Stadium in Trinidad and Tobago

The Ato Boldon Stadium is an athletics and football stadium located in Balmain, Couva, Trinidad and Tobago. It is currently the home ground of Central and Club Sando.

==History==
The stadium was constructed for the 2001 FIFA U-17 World Championship which was hosted by Trinidad and Tobago, and was named for eight-time Olympic and World Championship medal winner and 1997 200m World Champion, sprinter Ato Boldon. It hosted four of the six Group C matches.

It was also used for the 2010 FIFA U-17 Women's World Cup, in which it hosted one match from Group A, one from Group B, four of the Group C matches, one of the quarter-finals and both semi-finals.

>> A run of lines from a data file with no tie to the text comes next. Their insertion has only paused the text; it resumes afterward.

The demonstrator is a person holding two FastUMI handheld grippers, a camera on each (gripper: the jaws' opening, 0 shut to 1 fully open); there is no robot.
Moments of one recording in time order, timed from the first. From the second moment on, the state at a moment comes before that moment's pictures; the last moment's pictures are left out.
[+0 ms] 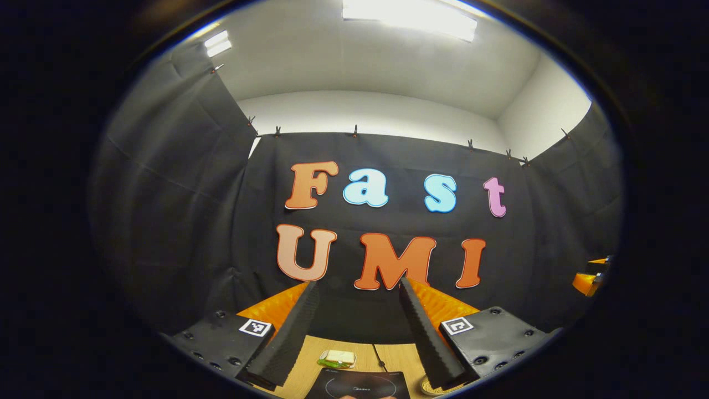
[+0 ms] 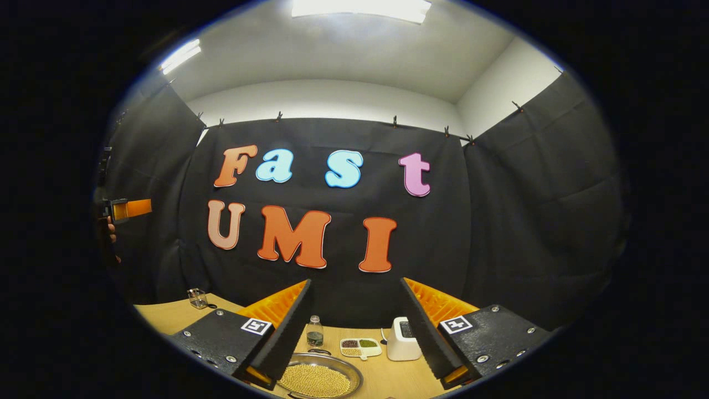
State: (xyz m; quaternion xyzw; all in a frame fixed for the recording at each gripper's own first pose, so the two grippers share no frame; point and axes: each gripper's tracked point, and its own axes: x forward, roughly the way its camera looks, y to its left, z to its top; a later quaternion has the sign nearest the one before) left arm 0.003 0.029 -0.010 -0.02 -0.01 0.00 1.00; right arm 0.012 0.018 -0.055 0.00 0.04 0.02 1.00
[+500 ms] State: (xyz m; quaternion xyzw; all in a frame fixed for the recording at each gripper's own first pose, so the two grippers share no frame) left arm 0.004 0.041 -0.049 -0.02 0.02 0.01 1.00; right arm 0.006 0.060 -0.160 -0.02 0.17 0.09 0.98
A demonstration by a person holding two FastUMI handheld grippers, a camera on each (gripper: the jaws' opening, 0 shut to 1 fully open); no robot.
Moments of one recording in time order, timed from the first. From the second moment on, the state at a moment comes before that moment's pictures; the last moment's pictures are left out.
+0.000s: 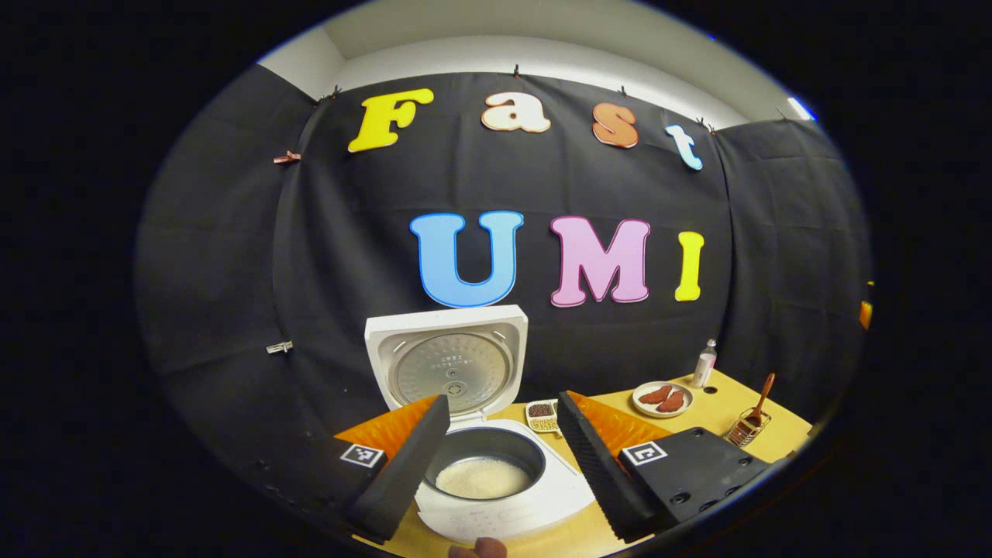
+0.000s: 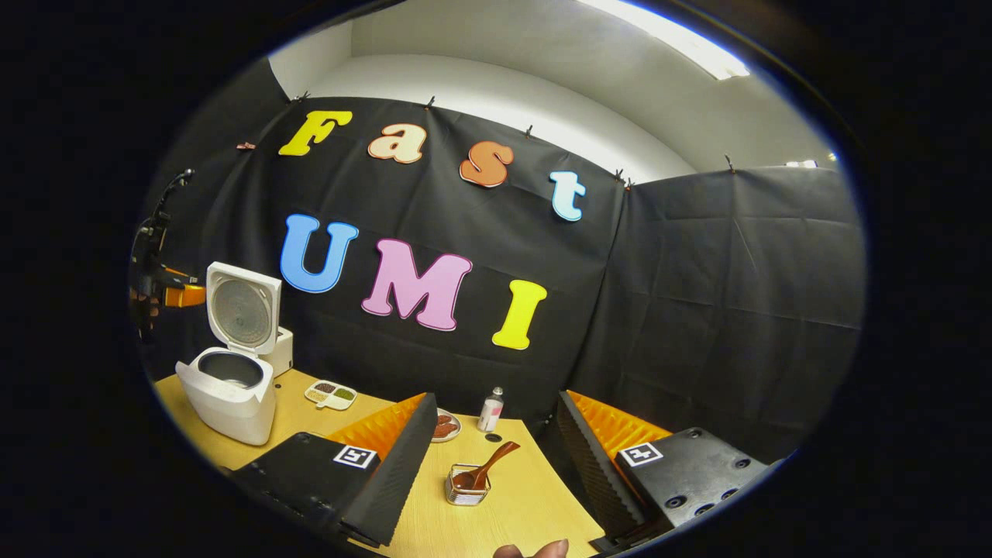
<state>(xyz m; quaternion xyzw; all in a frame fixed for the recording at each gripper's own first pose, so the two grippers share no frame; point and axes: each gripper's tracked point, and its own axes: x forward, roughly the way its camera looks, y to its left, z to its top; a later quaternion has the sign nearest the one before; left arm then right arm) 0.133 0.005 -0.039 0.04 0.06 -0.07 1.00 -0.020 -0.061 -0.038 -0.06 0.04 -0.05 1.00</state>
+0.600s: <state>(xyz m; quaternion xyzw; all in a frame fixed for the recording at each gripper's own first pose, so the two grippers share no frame) -0.013 0.001 -0.016 0.04 0.04 -0.01 1.00 0.000 -0.077 -0.112 -0.01 0.09 0.00 1.00</state>
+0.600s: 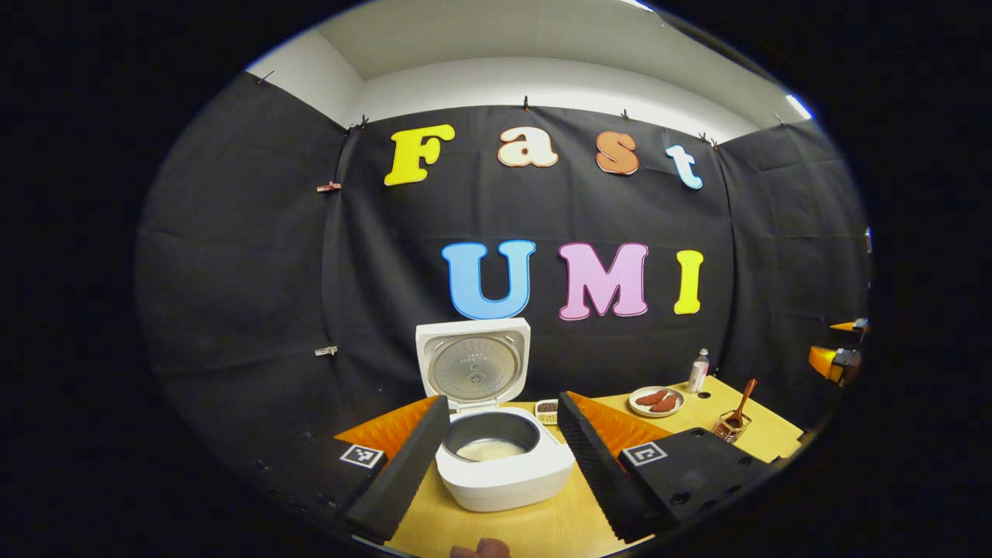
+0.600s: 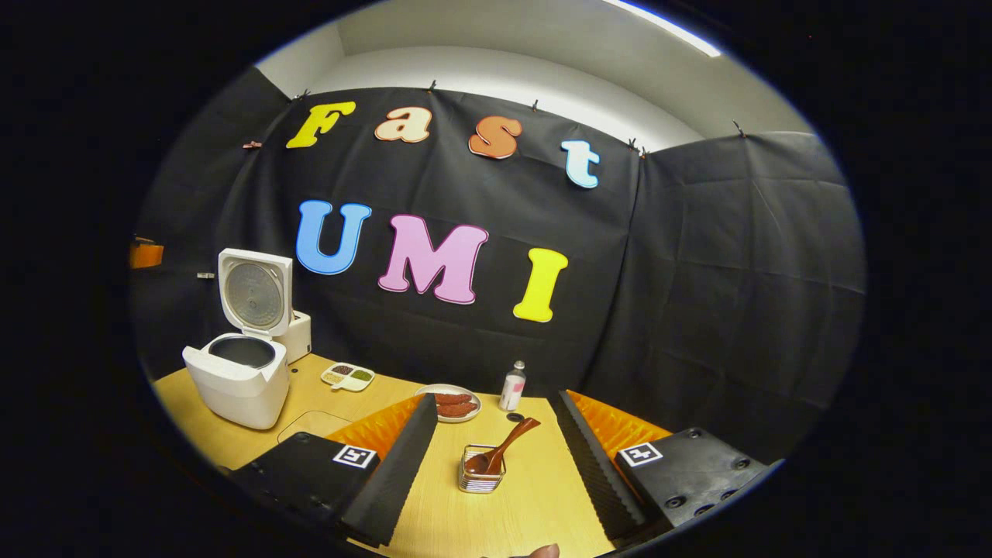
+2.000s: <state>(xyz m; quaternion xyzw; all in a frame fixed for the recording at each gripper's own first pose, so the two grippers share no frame) -0.128 -0.056 -0.032 0.02 0.09 0.19 0.98 0.178 -0.101 -0.398 0.18 0.32 0.12 0.92</state>
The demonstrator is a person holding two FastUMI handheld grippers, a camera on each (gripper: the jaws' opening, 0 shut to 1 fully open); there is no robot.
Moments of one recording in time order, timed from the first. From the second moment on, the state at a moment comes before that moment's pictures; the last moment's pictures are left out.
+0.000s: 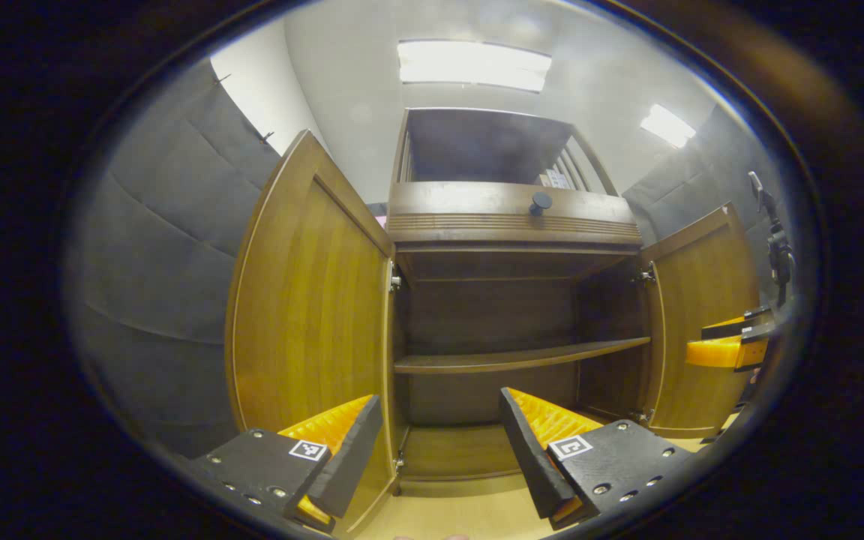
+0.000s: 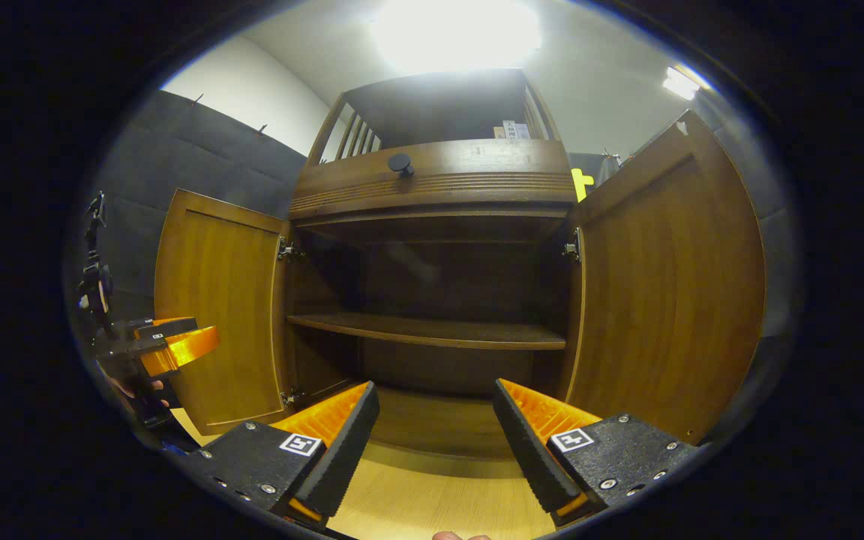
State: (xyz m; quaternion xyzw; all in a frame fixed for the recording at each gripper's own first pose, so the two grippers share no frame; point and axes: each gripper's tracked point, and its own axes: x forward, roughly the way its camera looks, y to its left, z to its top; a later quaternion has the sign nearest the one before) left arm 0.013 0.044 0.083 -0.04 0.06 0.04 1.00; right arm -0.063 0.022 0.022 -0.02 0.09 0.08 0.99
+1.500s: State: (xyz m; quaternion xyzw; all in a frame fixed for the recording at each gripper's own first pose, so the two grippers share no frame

The stadium played host to a World Cup qualifier on October 10, 2017, in which Trinidad and Tobago defeated the United States 2–1, which included an Omar Gonzalez own goal, which resulted in the United States failing to qualify for the 2018 FIFA World Cup, the first time the US didn't play in the final tournament since 1986, as Panama defeated Costa Rica 2–1, with Panama qualifying for their first ever World Cup, and also coupled with Honduras' win against Mexico 3–2, sending Honduras to the World Cup qualifying playoffs where they lost 3–1 against Australia.

Prior to the match, the United States complained of inadequate conditions after the track separating the pitch from the stands was flooded, forcing players to be carried across.